Exercise objective: Transcribe all of the data exactly. Omit the pictures.

Data excerpts
______
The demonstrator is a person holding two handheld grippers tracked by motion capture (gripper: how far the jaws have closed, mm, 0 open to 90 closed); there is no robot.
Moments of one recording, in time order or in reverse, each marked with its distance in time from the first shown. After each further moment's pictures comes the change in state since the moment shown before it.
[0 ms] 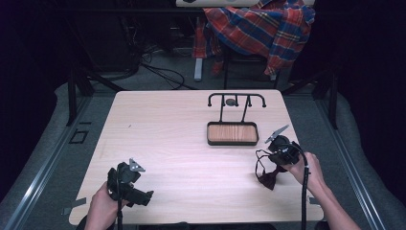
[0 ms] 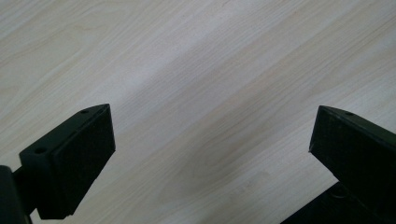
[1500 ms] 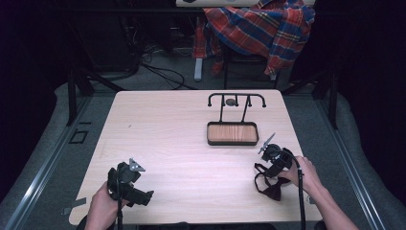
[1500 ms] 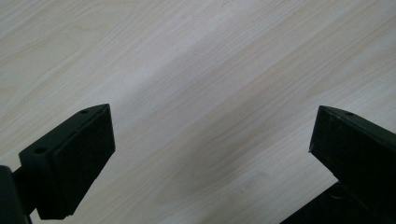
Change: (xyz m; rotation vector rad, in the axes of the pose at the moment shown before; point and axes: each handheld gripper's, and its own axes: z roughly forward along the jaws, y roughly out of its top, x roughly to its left) left arm 0.000 0.000 0.000 -0.003 -0.005 -0.007; right arm 0.008 -0.004 0.042 0.189 0.059 -0.149
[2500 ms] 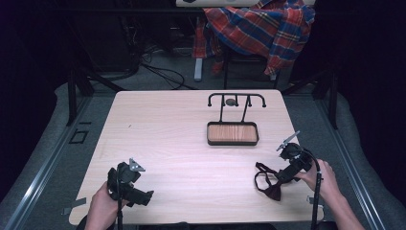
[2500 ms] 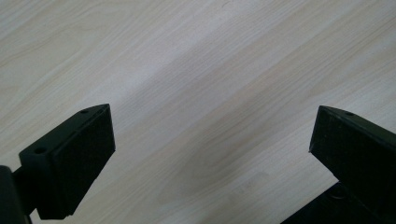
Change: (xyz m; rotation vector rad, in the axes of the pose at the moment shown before) left arm 0.000 0.000 0.000 0.000 0.002 0.000; right arm -0.016 -0.042 -0.029 -0.080 0.032 0.155
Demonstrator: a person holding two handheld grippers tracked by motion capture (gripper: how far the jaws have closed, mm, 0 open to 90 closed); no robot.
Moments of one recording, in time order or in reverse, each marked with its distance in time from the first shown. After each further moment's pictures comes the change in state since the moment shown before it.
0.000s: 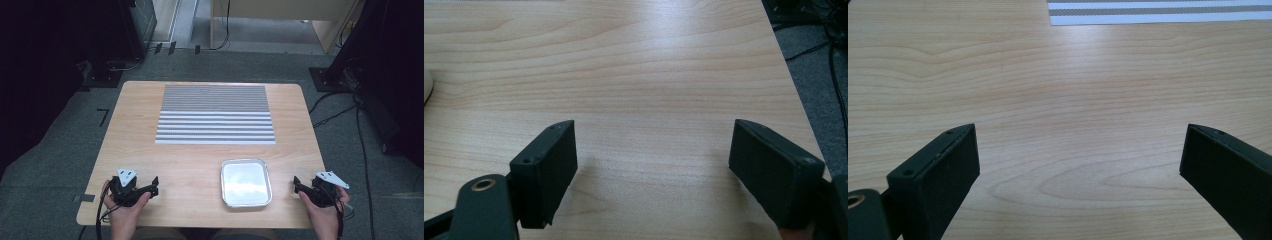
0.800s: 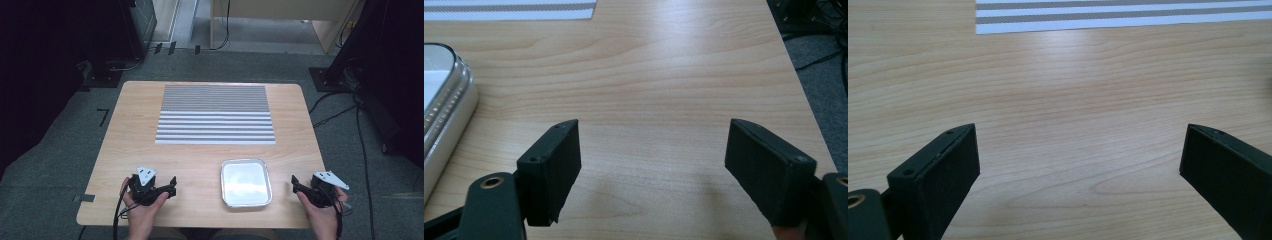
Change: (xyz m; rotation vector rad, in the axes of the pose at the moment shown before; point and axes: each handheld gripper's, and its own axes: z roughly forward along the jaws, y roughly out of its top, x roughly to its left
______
Written answer:
The demonstrator is a person holding two handheld grippers tracked by motion capture (gripper: how far the jaws have closed, mm, 0 open to 90 closed); there is no robot.
Moments of one recording, in time order or in reverse, each marked with its distance in time from the first shown. After each further moment's pictures comes the change in state since the moment shown before it.
[0 ms] 
[0 ms] 
[1500 ms] 
[1500 ms] 
Change: (xyz m; rotation vector rad, in the axes of the pose at the moment shown before; point and axes: each handheld gripper's, and its own axes: z roughly forward along the jaws, y roughly out of its top, x roughly to its left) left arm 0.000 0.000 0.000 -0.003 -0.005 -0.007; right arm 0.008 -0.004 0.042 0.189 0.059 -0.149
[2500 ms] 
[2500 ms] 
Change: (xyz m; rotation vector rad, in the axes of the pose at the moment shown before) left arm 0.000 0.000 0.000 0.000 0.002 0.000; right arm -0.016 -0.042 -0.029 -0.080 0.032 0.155
Demonstrator: a person holding two handheld grippers tracked by motion capture (gripper: how far the jaws have closed, mm, 0 open to 90 closed); no robot.
Moments of one recording, in time order or in reverse, each marked with its distance in time from the first shown. After each further moment's pictures comes the change in state since the moment shown before it.
0.000s: 
0.800s: 
Change: (xyz m; rotation vector rad, in the axes of the pose at the moment shown before; point and axes: each handheld gripper's, and its own axes: z roughly forward along the jaws, y roughly out of its top, x roughly to its left

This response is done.